Комната с каждым днём всё больше погружалась в хаос, будто соответствуя его разуму. Сперва там просто была это противная бумага: на столе, полу, кровати, шкафах — теперь все это покрывала мраморная пыль. Как бы он хотел, чтобы Она точно так же вновь заполнила все его пространство, шумом, яркостью. Сейчас же все походило на склеп: пыльно, темно и ещё физически живой мертвец. Он забыл про сон, забыл про пищу, все было сосредоточено только на работе.
И в какой-то день...
Он закончил. Но боль не собиралась отпускать. И его признание так никто и не услышал.
Было нечто неправильное в этом мраморе. Точнее, слишком правильное. Слишком правильный нос, слишком правильные локоны, слишком правильные кружева — в камне был запечатлен лишь Ее правильный образ, идеальная маска для общества. Он видел Ее не такой, он помнил Ее не такой.

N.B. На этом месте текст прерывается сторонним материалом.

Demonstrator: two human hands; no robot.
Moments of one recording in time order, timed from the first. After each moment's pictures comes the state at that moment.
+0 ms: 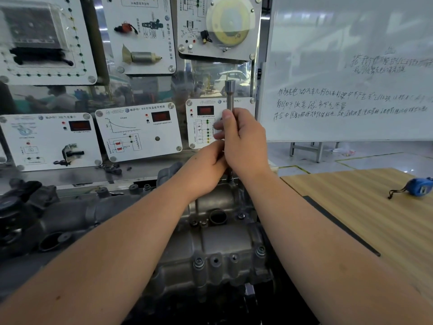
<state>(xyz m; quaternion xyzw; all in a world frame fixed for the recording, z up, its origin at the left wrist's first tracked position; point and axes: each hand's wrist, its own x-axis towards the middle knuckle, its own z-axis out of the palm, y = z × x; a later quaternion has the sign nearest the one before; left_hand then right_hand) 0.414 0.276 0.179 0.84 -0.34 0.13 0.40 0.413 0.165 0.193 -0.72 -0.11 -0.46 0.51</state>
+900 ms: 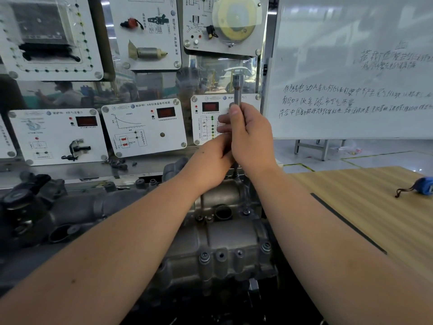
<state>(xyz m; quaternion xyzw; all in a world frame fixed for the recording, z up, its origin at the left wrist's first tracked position) 0.410 0.274 0.182 0.83 -0.34 0.16 0.40 0.407 0.166 0.194 -0.72 -0.12 -0.44 0.52</state>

Но это точно была Она. Ее бледное подобие — молчаливое, блеклое, с слишком ровной улыбкой. Не хватало голубизны глаз, румянца, красноты губ. Словно райская птица внезапно потеряла все свои перья. Но при взгляде этих неживых глаз на себя он чувствовал себя живым. Будто его вновь заметили в толпе. Будто наконец существовали только для него.
У него не было красок, но красную он мог достать. После стольких месяцев вяжущей боли можно было потерпеть ещё пару минут нечто столь мелкое и материальное. Появился румянец, появилась клюква на губах, только глаза остались потухшими. Он отошёл, не в силах больше прикасаться к Ней. Неправильно.
— Здравствуй, — начал он, обращаясь к Ней. — Давно не виделись. Я… скучал, пожалуй. Непривычно говорить о таком. Прости меня, сухаря. Мне нужно было сделать это раньше.
Захотелось наконец обнять, вновь почувствовать нечто живое, но под пальцами был лишь холодный мрамор. Обмануть можно только зрение и чувства, и он хотел как можно дольше оставаться в счастливом неведении. Если для этого придется не касаться Ее...что же, так тому и быть. Он мог ещё потерпеть.
Можно было бы избавиться от наваждения. Выйти на улицу, вернуться на работу, покинуть эту гробницу. Вернуть свой здравый смысл и рассудительность. Но это значило, что он опять Ее потеряет, столкнется с горькой правдой. Пусть это и была всего лишь подделка. Он мог бы сходить к Ней, настоящей, но там его ждал бы тот же мрамор. В итоге каждый оказался в своем склепе, два мертвеца. Лучше быть жертвой иллюзий — не то чтобы хоть что-то изменилось.
Если достаточно постараться, можно было представить, что это их очередное чаепитие. Только в этот раз говорить будет только он. У него не было с собой журналов, он уже давно не следил за сплетнями и новостями — погода вообще перестала иметь значение. Но одну сказку он знал слишком хорошо.
— Хочешь послушать легенду про Пигмалиона? — спросил Невиллет, присаживаясь у Ее ног. — Тебе точно понравится — в ней есть счастливый конец.